TASK DESCRIPTION: Go through the data and copy each line where the string "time" appears.

SUPPLIED INFORMATION:
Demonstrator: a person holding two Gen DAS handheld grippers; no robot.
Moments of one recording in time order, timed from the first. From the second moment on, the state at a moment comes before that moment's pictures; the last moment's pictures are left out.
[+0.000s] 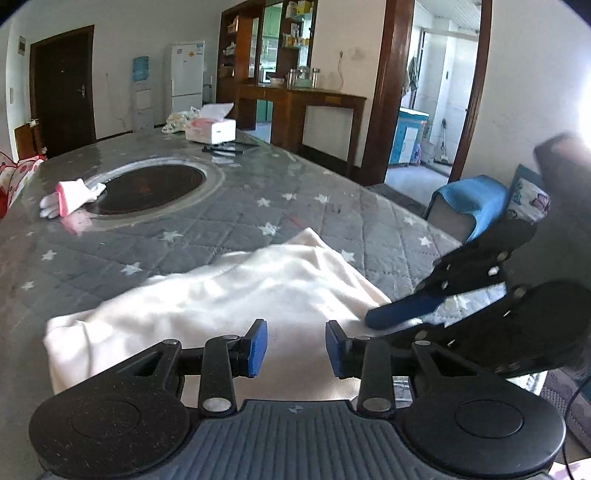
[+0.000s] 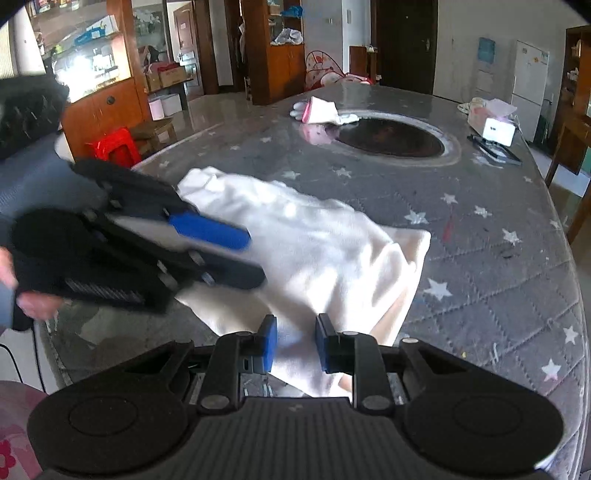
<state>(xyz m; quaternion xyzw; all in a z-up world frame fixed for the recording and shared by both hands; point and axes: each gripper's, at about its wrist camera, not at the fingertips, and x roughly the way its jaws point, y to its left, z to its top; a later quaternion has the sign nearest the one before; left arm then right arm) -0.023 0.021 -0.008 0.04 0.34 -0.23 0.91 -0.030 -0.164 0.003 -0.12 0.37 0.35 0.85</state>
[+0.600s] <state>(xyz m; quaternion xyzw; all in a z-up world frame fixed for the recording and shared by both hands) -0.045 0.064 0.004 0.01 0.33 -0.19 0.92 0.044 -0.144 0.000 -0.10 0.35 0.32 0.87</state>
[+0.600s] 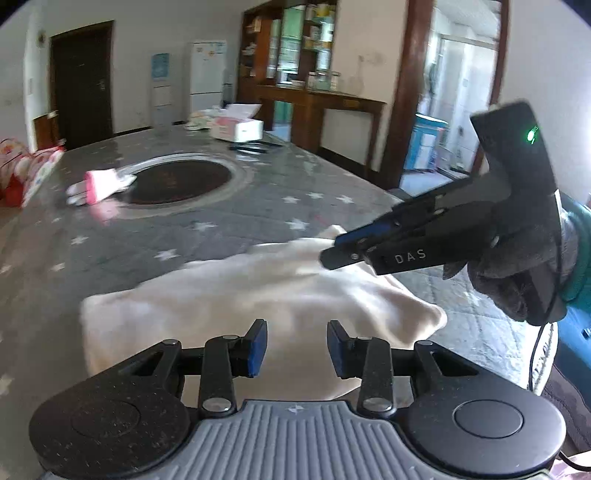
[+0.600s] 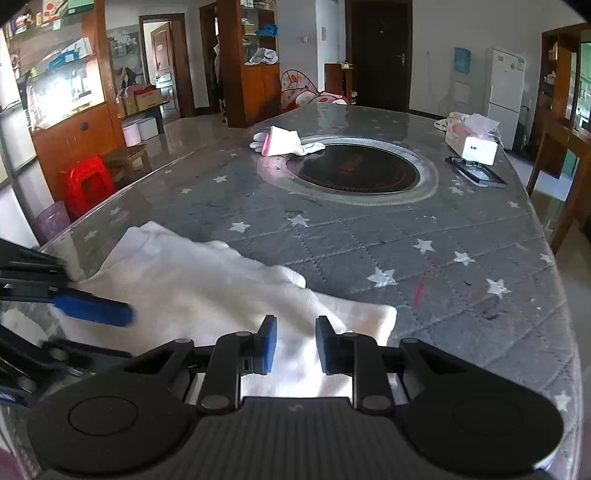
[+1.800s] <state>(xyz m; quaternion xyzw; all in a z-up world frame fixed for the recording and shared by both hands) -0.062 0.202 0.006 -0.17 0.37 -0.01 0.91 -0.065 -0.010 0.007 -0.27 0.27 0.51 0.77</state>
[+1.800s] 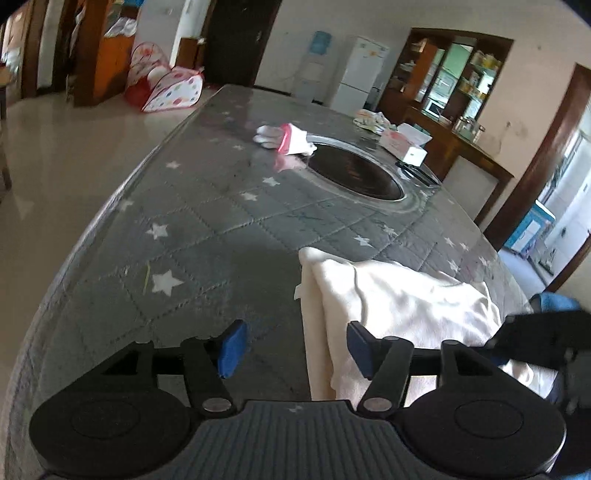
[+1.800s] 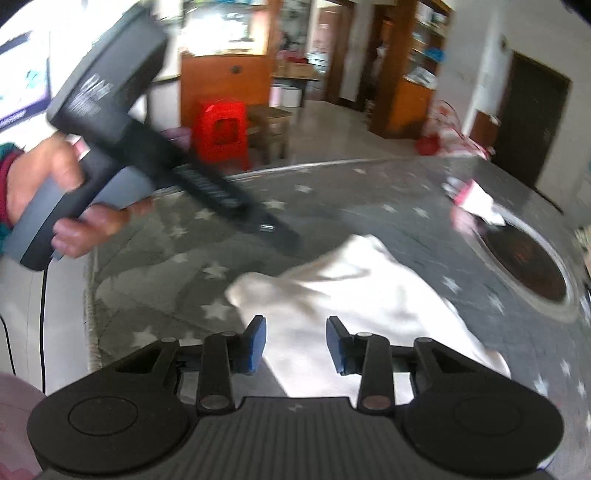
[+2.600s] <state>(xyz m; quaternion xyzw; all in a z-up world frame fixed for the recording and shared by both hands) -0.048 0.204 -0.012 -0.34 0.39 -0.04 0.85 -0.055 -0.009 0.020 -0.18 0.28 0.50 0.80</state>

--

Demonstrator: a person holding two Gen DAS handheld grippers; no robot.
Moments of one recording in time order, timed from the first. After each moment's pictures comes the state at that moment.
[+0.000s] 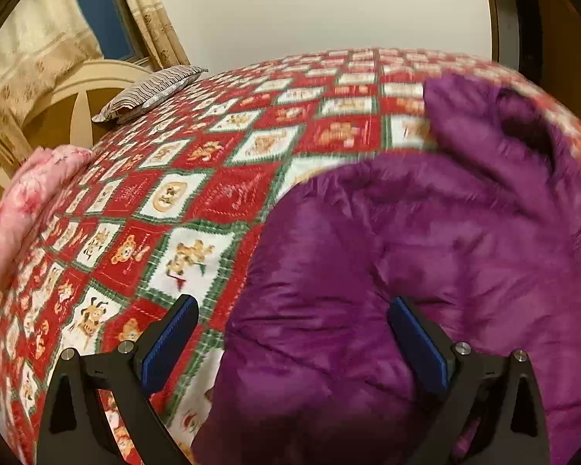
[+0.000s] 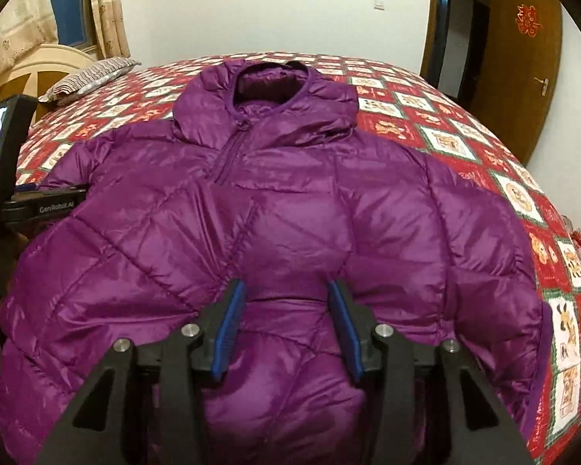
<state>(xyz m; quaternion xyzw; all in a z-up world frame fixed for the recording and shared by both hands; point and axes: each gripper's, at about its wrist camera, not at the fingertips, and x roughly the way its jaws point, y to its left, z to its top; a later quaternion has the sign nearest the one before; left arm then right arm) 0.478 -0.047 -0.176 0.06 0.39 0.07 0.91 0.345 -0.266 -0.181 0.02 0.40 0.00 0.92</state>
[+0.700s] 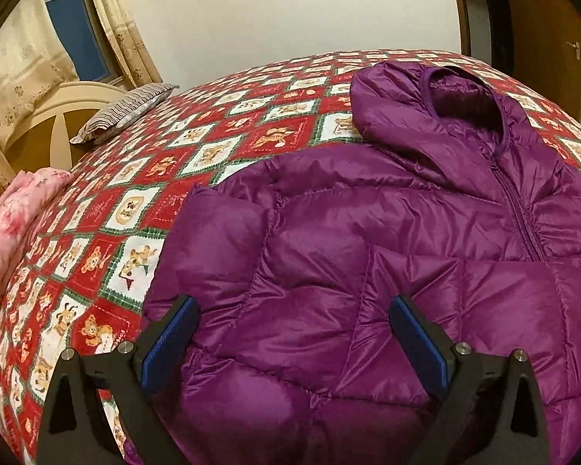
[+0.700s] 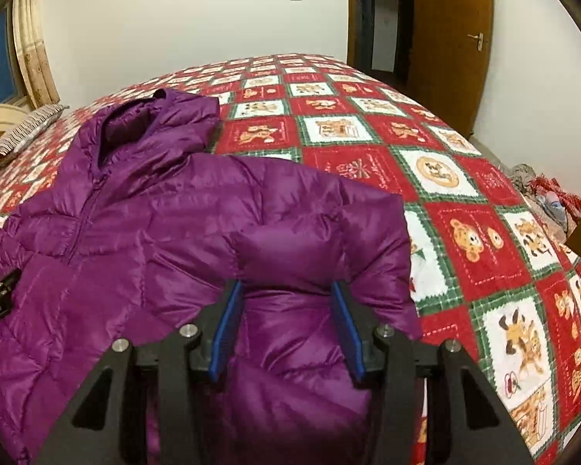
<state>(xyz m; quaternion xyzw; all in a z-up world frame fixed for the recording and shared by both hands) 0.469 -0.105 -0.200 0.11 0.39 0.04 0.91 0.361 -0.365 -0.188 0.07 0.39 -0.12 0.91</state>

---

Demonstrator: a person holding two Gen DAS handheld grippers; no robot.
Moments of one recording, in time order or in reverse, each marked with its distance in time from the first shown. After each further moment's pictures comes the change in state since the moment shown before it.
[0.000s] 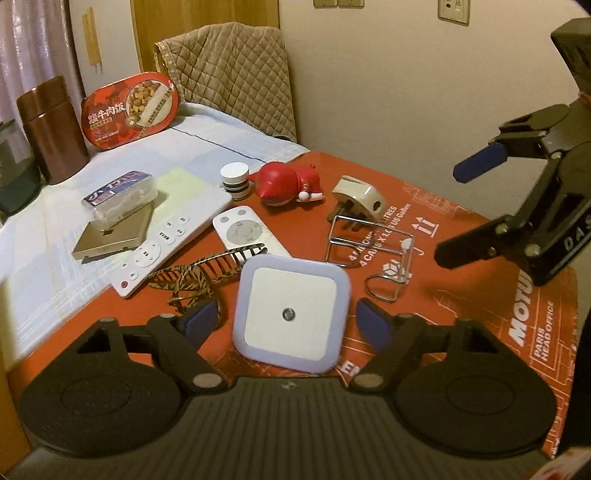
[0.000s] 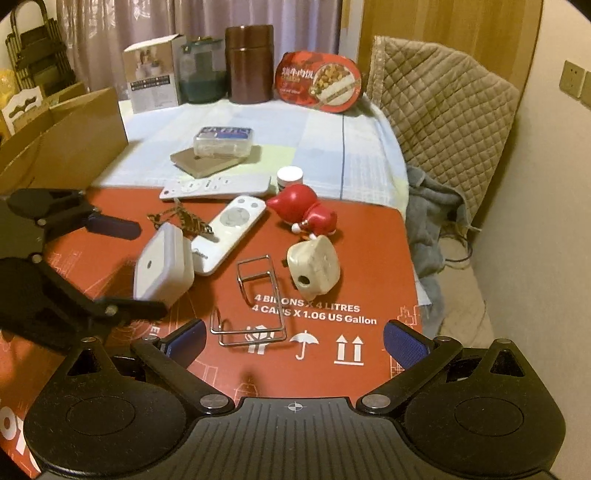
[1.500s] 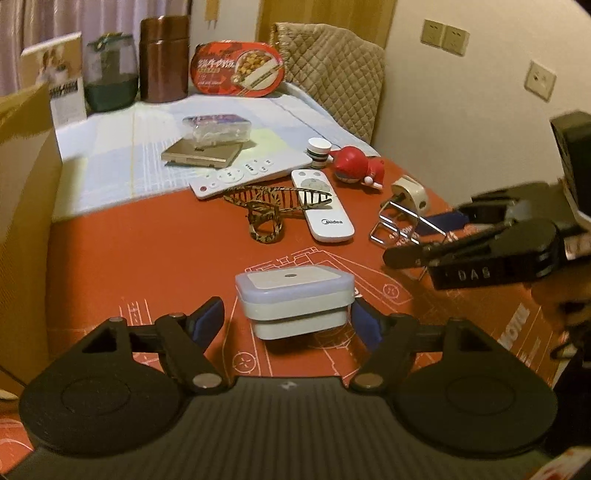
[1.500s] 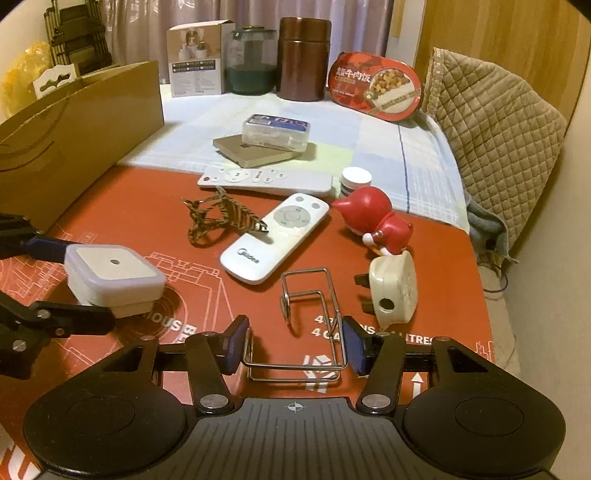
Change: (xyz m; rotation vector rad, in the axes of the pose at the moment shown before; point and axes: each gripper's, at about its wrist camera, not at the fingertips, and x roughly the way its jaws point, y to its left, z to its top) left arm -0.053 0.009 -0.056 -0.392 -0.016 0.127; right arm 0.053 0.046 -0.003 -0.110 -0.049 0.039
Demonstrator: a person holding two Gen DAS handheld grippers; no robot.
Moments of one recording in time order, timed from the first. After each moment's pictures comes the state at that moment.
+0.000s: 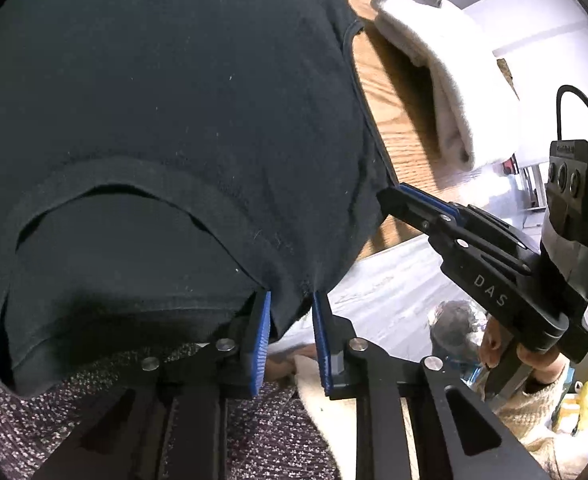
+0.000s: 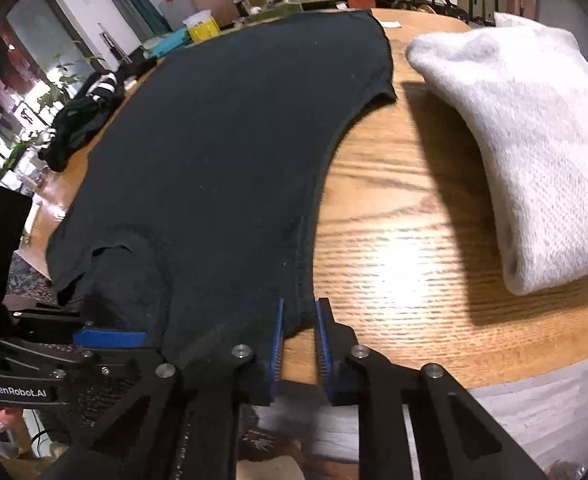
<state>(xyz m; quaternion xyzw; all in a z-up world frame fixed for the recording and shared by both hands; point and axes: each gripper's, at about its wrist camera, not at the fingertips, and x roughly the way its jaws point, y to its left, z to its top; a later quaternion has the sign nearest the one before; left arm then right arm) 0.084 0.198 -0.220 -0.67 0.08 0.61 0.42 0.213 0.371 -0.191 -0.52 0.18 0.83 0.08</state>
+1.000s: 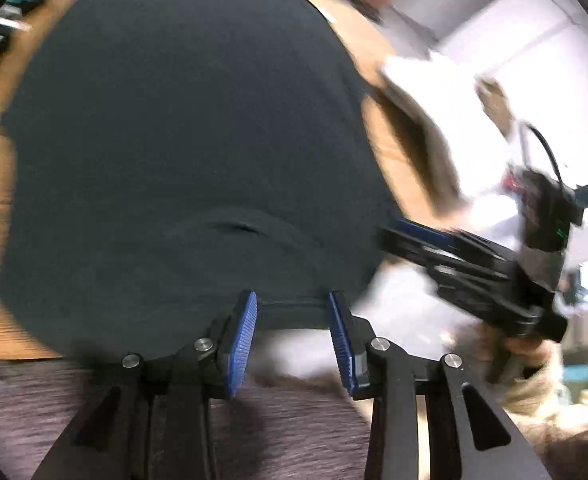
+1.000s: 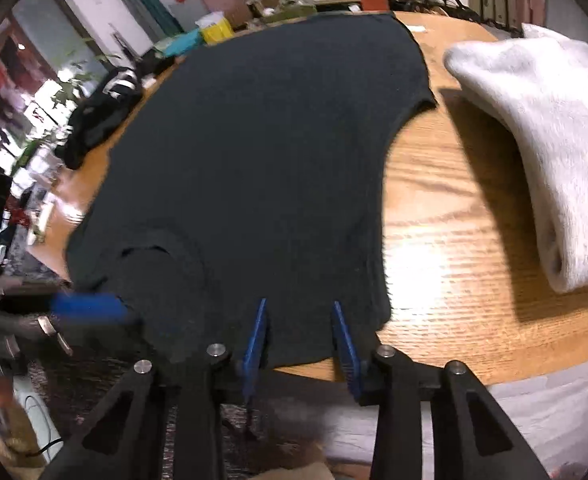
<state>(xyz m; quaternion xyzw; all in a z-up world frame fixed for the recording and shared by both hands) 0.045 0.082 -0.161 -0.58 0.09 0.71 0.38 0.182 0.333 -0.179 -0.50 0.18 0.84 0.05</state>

EXERCISE SOLUTION:
Moments of one recording in time order, timed from the first. From the second moment on, the state at a moment comes before that moment's pictures; the last moment's pictures are left out.
Moments of one recording in time order, timed from the first. After each moment's pictures comes the state at that moment.
Moments of one recording, in time order or in reverse, each marked with its distance in time from the first shown. After each further moment's pictures comes the change in state since the moment shown before it.
Moments of one recording in time order, timed from the first. After each moment's pictures comes the state at that moment.

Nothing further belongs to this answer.